Of course, any insight if I am not doing something optimally is most welcome!
path = Path(*your path to the folder with your unsupervised documents*)
model_url = *url to your pre-trained language model, e.g., from fastai in English: URLs.WT103_1*
Then try to load your data for the language model:
try:
data = TextLMDataBunch.load(path, 'tmp_lm', bs=batch_size)
except FileNotFoundError:
print('Data bunch not found, creating one from data source...')
data = (TextList.from_folder(path)
.filter_by_folder(include=())
.random_split_by_pct(0.1)
.label_for_lm()
.databunch(bs=batch_size))
data.save('tmp_lm')
Now you instantiate a language model learner:
learner = language_model_learner(data, pretrained_model=model_url, drop_mult=0.3)
Learning rate finder:
learner.lr_find()
learner.recorder.plot(skip_end=15)
Then you train the last layers of the language model:
try:
learner.load('fit_head')
except FileNotFoundError:
print('\nTraining language model (last layers)...')
learner.fit_one_cycle(1, 5e-2, moms=(0.8, 0.7))
learner.save('fit_head')
Then you train the whole thing.
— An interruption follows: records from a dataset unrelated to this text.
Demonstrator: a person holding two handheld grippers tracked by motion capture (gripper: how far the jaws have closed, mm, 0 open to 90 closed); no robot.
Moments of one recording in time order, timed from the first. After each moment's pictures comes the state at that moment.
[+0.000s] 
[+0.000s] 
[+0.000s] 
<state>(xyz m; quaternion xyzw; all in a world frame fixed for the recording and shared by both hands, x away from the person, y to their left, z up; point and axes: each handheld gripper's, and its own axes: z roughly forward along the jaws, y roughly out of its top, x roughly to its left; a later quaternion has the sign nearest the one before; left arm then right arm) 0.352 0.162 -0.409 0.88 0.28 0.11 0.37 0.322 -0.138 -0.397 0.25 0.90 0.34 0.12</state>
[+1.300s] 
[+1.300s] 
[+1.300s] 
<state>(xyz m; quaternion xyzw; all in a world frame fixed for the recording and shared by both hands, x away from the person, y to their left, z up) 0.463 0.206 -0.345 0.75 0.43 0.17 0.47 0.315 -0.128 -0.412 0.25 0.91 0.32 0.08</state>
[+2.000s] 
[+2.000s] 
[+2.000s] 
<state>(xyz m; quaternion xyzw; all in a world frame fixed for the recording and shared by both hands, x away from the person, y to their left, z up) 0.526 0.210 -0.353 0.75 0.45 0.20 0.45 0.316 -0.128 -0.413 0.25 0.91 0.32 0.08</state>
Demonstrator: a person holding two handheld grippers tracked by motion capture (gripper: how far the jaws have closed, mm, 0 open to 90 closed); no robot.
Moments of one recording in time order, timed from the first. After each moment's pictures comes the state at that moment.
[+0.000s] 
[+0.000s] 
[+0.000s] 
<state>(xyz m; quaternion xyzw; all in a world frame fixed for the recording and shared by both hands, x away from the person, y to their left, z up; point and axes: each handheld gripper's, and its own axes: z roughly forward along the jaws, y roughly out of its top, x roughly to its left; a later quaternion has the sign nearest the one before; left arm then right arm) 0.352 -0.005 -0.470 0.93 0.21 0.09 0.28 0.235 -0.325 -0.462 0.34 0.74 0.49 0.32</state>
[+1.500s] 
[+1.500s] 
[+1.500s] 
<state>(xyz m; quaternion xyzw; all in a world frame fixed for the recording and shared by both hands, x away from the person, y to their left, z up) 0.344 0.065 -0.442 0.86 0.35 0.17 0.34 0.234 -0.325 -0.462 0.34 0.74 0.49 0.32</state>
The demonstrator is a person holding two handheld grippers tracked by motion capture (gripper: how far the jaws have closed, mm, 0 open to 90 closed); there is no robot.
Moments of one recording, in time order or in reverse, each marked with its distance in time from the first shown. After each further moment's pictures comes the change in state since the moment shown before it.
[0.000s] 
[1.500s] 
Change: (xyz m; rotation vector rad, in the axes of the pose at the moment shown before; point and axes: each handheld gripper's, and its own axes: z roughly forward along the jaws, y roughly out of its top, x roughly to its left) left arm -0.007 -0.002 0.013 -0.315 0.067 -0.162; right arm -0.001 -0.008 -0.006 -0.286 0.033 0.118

In the Jupyter example they use 10 cycles here, but in my case apparently one is better? I’m still figuring out these details.
try:
learner.load('fine_tuned')
except FileNotFoundError:
print('\nFine-tuning learner...')
learner.unfreeze()
learner.fit_one_cycle(number_rounds, 5e-3, moms=(0.8, 0.7))
learner.save('fine_tuned')
To test the language model (which is fun):
text_prompt = 'I wonder what text comes after this"
n_words = 100
n_sentences = 2
print("\n".join(learner.predict(text_prompt, n_words, temperature=0.75)
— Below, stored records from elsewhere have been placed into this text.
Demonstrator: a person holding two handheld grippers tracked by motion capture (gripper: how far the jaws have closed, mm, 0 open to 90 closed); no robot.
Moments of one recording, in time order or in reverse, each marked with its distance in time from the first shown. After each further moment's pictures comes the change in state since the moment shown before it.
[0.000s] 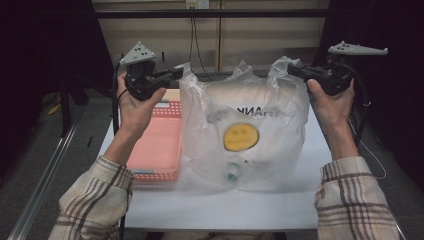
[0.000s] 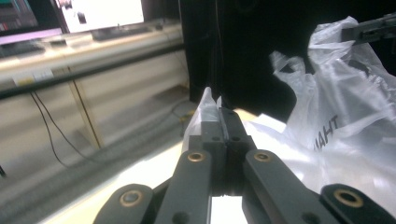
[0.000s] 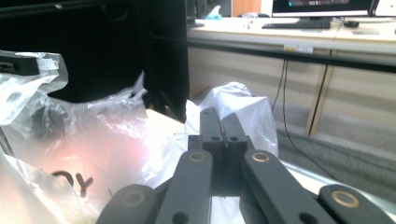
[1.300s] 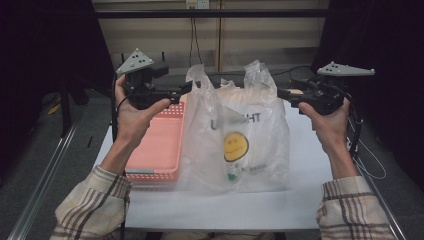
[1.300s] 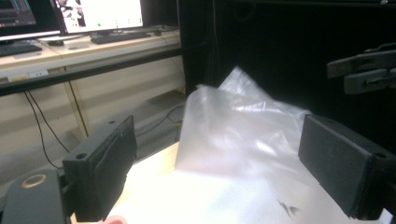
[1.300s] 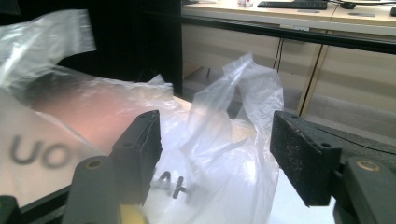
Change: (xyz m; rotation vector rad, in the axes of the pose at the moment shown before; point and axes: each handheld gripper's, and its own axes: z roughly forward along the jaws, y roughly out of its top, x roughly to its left) left arm -0.016 -0.001 -0.014 -0.058 0.006 -0.015; right arm 0.021 -0.033 -0.003 0.072 -0.040 -0.030
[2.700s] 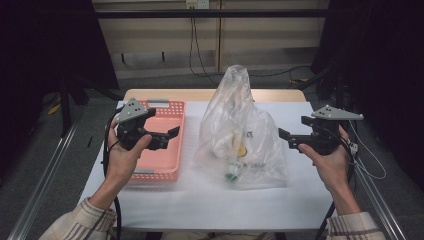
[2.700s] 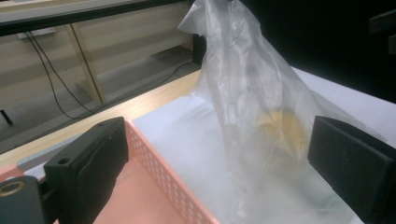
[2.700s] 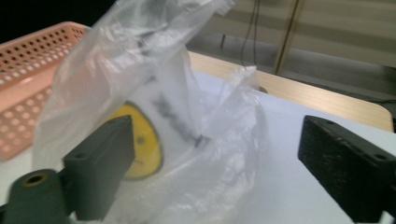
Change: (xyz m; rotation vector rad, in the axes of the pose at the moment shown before) left arm -0.007 -0.094 -0.033 0.171 0.039 0.012; right arm 0.020 -0.085 -0.017 0.139 -0.127 0.017
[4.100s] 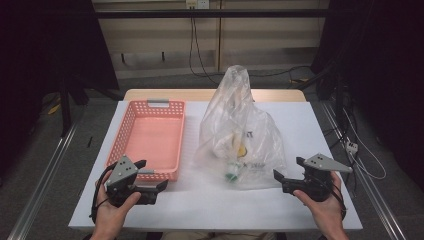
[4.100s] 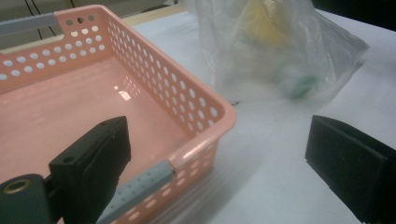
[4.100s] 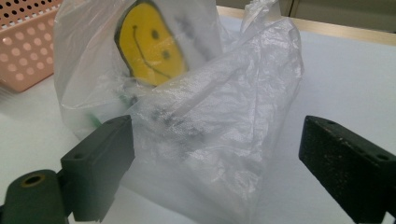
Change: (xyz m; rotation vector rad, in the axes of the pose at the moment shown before) left arm -0.041 -0.110 -0.046 0.103 0.007 -0.027; right arm 0.042 -0.099 -0.015 0.038 -0.007 0.036
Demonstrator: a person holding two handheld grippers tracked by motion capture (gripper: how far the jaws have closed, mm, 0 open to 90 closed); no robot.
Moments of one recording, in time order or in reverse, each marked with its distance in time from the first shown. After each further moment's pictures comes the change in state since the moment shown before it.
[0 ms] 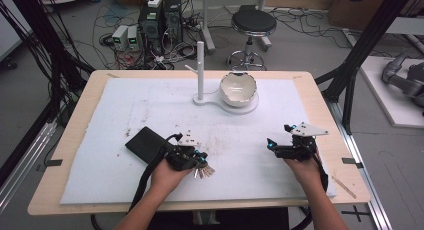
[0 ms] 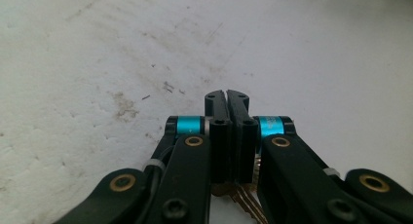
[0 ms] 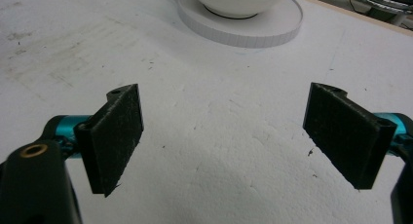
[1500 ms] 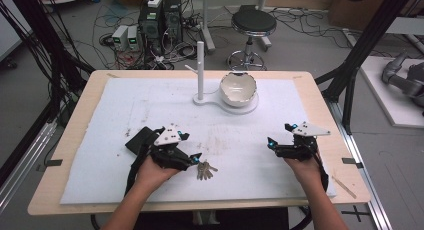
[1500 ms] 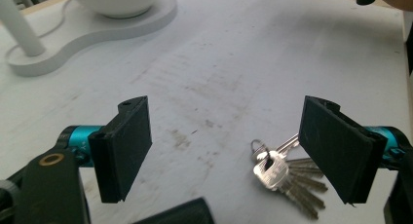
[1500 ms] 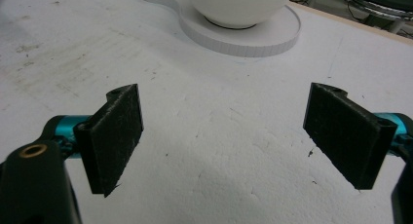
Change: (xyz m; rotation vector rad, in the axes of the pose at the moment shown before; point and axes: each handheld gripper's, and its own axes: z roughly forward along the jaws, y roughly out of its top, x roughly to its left) left arm 0.018 -0.005 -0.035 -0.210 0.023 0.091; right arm 0.000 0.002 -0.003 -0.031 0.003 0.011
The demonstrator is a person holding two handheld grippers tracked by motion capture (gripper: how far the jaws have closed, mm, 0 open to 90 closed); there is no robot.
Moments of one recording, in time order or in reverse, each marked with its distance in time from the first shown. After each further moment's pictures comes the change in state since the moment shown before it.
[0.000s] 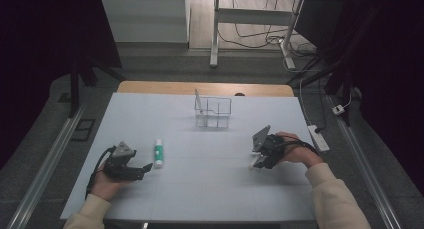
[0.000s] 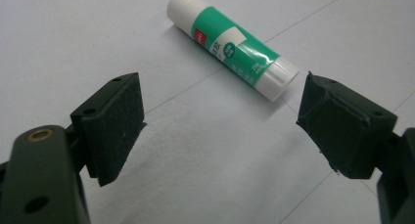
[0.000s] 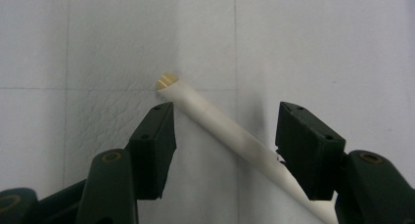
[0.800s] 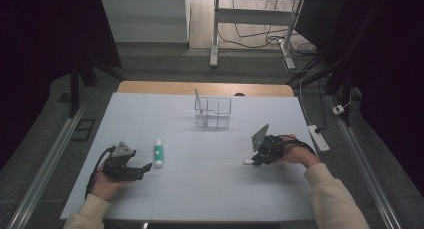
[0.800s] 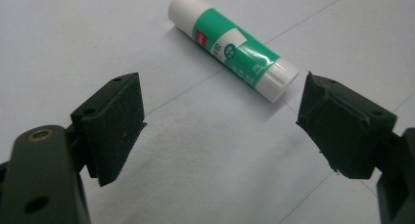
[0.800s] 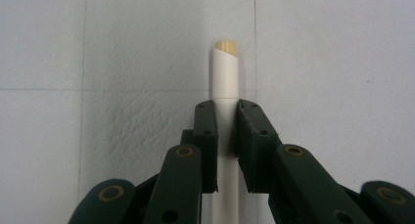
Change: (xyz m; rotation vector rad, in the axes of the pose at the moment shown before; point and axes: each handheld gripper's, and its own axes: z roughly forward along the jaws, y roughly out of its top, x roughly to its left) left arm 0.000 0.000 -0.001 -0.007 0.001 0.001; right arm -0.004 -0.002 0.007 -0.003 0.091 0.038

for _ in range(n_sentences)))
Save the language model encoder (the part that the classifier will use):
learner.save_encoder('fine_tuned_enc')
Next step: we need a classifier. IMPORTANT: we need the vocabulary from the language model!
vocab = data.vocab
Loading its dataset.
try:
classifier_data = TextDataBunch.load(path,
'tmp_multi_label_data',
bs=batch_size)
except FileNotFoundError, IndexError:
print('Some error message')
label_cols = [0, 1, 2, 3] # the columns from which you take the labels in the csv file
classifier_data = (TextList.from_csv(path,
relative_path_to_csv_file_from_path,
cols='text',
vocab=vocab)
.random_split_by_pct(valid_pct=0.2)
.label_from_df(cols=label_cols)
.databunch(bs=batch_size))
classifier_data.save('tmp_multi_label_data')
Then you create the classifier learner:
classifier_learner = text_classifier_learner(classifier_data,
drop_mult=0.5,
metrics=[fbeta])
classifier_learner.load_encoder('fine_tuned_enc')
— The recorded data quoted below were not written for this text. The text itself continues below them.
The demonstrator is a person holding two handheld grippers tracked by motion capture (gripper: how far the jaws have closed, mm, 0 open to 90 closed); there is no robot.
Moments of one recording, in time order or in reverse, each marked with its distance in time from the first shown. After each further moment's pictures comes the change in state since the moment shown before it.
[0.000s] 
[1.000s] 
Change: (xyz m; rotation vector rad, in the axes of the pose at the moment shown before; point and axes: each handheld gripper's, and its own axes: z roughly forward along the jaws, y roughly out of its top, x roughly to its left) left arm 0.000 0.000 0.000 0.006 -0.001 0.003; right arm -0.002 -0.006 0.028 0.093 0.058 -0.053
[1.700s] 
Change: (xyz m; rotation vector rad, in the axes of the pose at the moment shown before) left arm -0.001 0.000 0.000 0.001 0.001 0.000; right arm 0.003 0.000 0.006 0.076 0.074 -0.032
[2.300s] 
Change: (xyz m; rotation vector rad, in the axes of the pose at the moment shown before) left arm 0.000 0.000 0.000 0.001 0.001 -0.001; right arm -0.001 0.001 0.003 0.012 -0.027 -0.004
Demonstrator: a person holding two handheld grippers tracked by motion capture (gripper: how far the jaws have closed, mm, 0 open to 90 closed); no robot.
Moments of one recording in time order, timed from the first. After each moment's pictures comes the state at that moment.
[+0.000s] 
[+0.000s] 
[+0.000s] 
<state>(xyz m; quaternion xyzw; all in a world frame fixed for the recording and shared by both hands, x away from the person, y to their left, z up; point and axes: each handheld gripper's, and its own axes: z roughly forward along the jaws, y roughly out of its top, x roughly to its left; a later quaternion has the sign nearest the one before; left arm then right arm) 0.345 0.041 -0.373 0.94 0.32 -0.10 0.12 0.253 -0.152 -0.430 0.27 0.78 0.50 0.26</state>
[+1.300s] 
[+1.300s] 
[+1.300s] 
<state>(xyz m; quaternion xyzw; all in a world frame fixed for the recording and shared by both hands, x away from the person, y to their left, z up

Finally, just train the learner. I have not been completely successful here yet, although it trains and learns and classifies. Just not as good as another classifier I have…
classifier_learner.freeze()
classifier_learner.lr_find()
classifier_learner.recorder.plot(skip_end=15)
classifier_learner.fit_one_cycle(1, 1e-1, moms=(0.8, 0.7))
classifier_learner.save('first_cycle')
classifier_learner.fit_one_cycle(1, 5e-2, moms=(0.8, 0.7))
classifier_learner.save('second_cycle')
classifier_learner.freeze_to(-2)
classifier_learner.fit_one_cycle(1, slice(1e-2 / (2.6 ** 4), 1e-2), moms=(0.8, 0.7))
classifier_learner.save('third_cycle')
classifier_learner.freeze_to(-3)
classifier_learner.fit_one_cycle(1, slice(5e-3 / (2.6 ** 4), 5e-3), moms=(0.8, 0.7))
classifier_learner.save('fourth_cycle')
classifier_learner.unfreeze()
classifier_learner.fit_one_cycle(1, slice(1e-3 / (2.6 ** 4), 1e-3), moms=(0.8, 0.7))
classifier_learner.save('fifth_cycle')
That’s it! Now you may load a saved classifier:
classifier_learner.load('third_cycle')
And classify stuff:
prediction = classifier_learner.predict(string)
This is not exactly a working example, but it comes close. I hope it helps!